To measure the association between Medicare’s nonpayment policy and 4 outcomes addressed by the HACs Initiative: central line–associated bloodstream infections (CLABSIs), catheter-associated urinary tract infections (CAUTIs), hospital-acquired pressure ulcers (HAPUs), and injurious inpatient falls.
Design, Setting, and Participants
Quasi-experimental study of adult nursing units from 1381 US hospitals participating in the National Database of Nursing Quality Indicators (NDNQI), a program of the American Nurses Association. The NDNQI data were combined with American Hospital Association, Medicare Cost Report, and local market data to examine adjusted outcomes. Multilevel models were used to evaluate the effect of Medicare’s nonpayment policy on never events.

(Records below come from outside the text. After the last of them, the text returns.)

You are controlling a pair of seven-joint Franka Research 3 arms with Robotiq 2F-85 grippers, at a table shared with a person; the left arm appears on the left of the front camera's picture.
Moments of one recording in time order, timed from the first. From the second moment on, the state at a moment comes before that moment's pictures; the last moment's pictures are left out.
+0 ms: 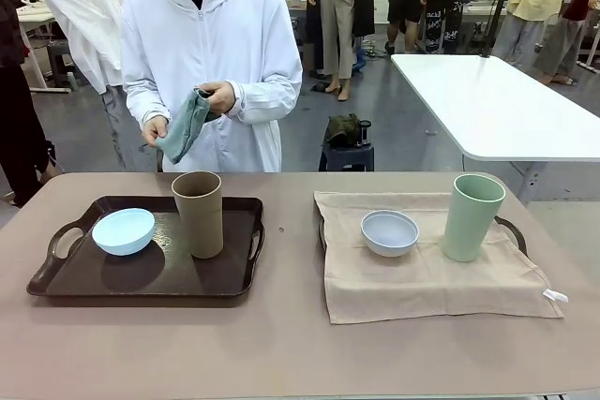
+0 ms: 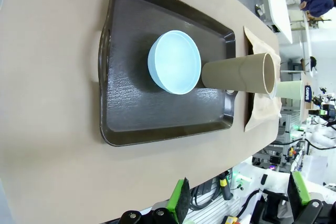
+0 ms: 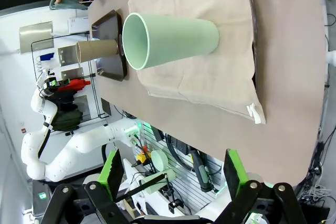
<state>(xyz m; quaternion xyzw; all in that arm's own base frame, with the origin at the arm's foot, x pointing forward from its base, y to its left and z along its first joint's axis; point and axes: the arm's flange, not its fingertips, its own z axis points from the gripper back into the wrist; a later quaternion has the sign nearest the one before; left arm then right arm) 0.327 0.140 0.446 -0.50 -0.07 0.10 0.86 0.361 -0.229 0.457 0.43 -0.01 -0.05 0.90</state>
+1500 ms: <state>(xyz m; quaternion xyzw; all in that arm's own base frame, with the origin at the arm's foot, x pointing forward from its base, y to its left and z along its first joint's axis) 0.352 -0.002 0.597 -0.23 -0.04 0.04 0.97 0.484 0.182 0.467 0.17 -0.20 0.38 0.88</state>
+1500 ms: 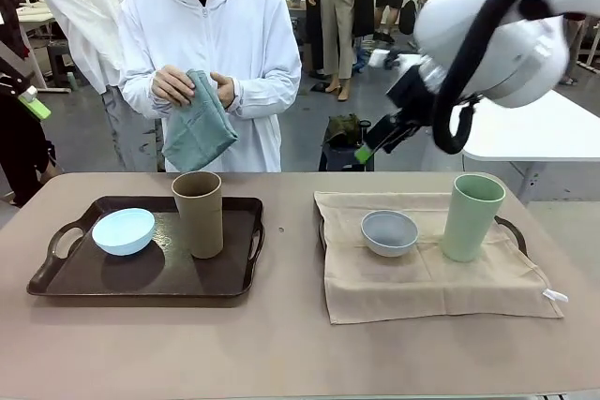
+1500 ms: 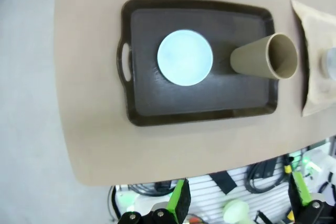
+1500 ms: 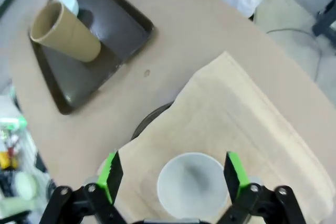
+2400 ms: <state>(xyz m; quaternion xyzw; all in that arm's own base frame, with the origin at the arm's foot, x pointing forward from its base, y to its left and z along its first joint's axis) 0.372 -0.008 0.583 -0.20 -0.02 0.04 0.98 0.488 0.220 0.450 0.15 -0.21 0.49 0.84</state>
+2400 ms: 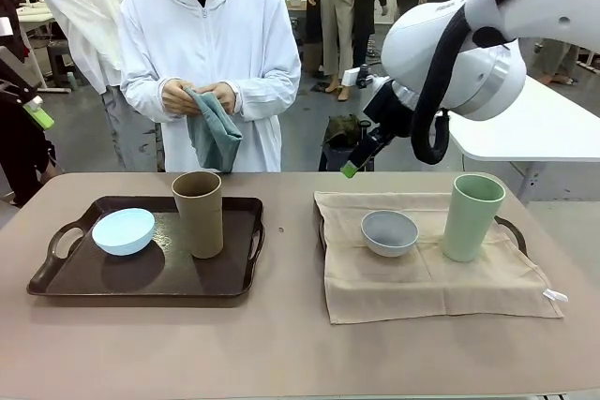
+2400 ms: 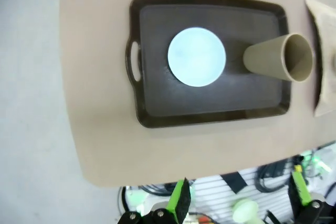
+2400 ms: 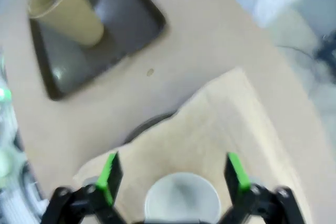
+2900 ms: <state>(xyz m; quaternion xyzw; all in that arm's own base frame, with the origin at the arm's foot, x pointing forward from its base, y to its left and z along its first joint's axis) 0.395 -0.035 0.554 -0.08 -0.04 -0.02 1.00 0.505 0.331 0.390 0.26 -0.28 0.63 0.68</state>
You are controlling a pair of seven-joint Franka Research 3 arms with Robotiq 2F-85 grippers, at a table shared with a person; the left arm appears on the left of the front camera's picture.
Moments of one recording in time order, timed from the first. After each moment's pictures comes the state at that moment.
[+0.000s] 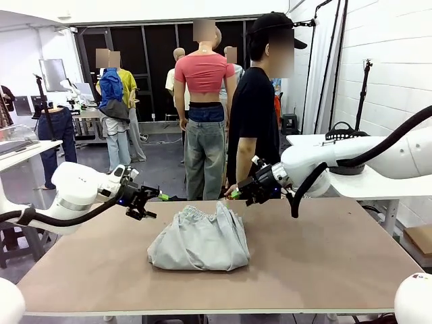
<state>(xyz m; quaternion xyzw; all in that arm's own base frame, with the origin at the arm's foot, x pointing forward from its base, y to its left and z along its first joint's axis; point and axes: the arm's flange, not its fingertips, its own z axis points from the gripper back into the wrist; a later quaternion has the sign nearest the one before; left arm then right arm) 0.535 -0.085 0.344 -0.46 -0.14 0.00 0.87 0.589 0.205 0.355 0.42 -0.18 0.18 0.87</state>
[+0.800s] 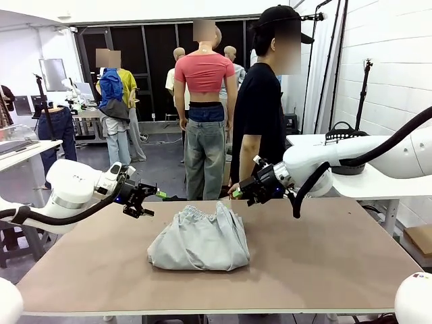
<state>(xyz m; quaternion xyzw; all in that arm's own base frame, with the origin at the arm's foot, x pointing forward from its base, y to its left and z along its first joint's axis) 0.525 -0.082 0.355 -0.46 -0.15 0.00 0.87 0.586 0.201 0.354 0.43 -0.17 0.18 0.87</state>
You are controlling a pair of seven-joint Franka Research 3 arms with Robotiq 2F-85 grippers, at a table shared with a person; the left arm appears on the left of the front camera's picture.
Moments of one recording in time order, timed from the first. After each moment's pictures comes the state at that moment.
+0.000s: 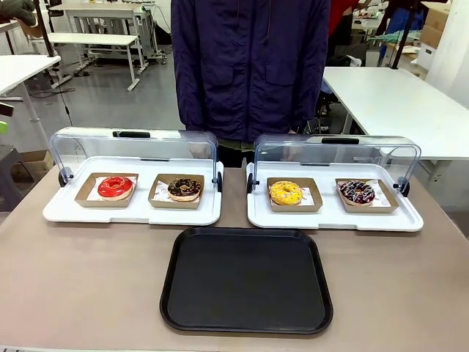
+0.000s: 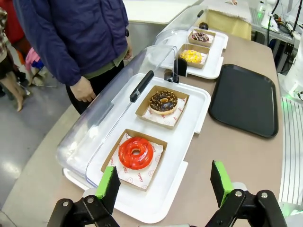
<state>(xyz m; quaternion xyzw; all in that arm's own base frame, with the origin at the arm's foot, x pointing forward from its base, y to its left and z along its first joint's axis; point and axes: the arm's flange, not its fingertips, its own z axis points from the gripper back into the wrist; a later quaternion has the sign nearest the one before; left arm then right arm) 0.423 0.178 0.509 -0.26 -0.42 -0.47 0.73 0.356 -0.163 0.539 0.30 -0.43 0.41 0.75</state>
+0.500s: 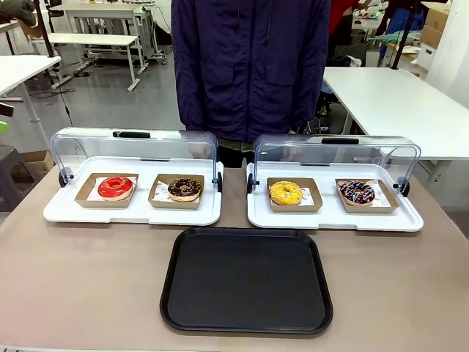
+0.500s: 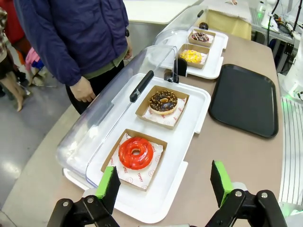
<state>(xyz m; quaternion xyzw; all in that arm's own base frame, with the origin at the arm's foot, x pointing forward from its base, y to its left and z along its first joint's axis) 0.423 0.178 0.509 -0.26 -0.42 -0.47 0.73 0.356 -0.163 0.539 0.31 -0.43 0.41 0.75</state>
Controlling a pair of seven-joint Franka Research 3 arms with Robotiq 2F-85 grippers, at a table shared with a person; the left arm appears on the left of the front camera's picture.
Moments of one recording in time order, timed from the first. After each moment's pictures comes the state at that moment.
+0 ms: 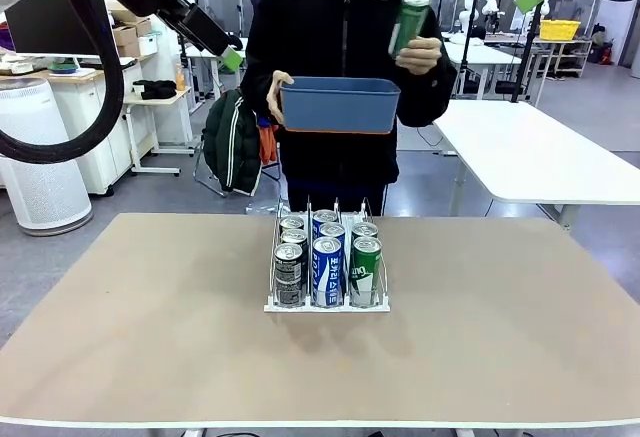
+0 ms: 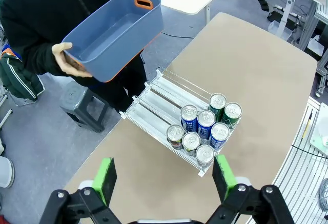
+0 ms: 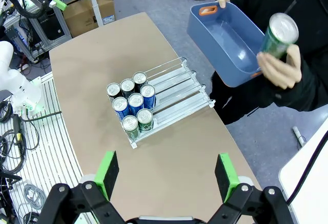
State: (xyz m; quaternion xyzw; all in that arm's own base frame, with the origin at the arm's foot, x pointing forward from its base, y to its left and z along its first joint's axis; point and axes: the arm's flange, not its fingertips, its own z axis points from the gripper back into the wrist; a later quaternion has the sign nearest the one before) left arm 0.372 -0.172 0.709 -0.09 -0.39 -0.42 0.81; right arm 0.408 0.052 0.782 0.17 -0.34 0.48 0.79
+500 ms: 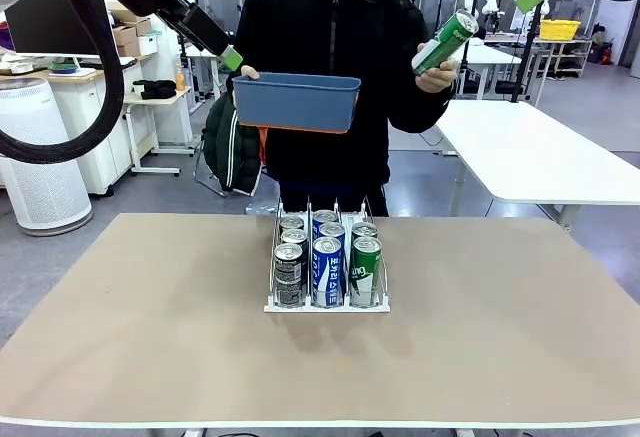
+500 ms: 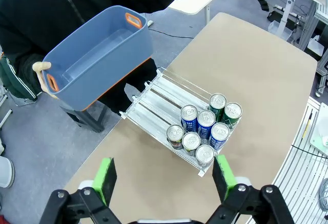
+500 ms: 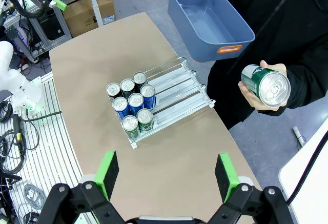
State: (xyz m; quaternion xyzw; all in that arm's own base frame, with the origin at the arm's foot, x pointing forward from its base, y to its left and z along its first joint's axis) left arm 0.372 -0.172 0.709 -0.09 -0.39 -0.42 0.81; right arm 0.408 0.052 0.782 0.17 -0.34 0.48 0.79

United States hospitals providing treatment for Medicare patients were subject to the new payment policy beginning in October 2008.
Main Outcomes and Measures
Changes in unit-level rates of HAPUs, injurious falls, CLABSIs, and CAUTIs after initiation of the policy.
Medicare’s nonpayment policy was associated with an 11% reduction in the rate of change in CLABSIs (incidence rate ratio [IRR], 0.89; 95% CI, 0.83-0.95) and a 10% reduction in the rate of change in CAUTIs (IRR, 0.90; 95% CI, 0.85-0.95), but was not associated with a significant change in injurious falls (IRR, 0.99; 95% CI, 0.99-1.00) or HAPUs (odds ratio, 0.98; 95% CI, 0.96-1.01). Consideration of unit-, hospital-, and market-level factors did not significantly alter our findings.
Conclusions and Relevance
The HACs Initiative was associated with improvements in CLABSI and CAUTI trends, conditions for which there is strong evidence that better hospital processes yield better outcomes. However, the HACs Initiative was not associated with improvements in HAPU or injurious fall trends, conditions for which there is less evidence that changing hospital processes leads to significantly better outcomes.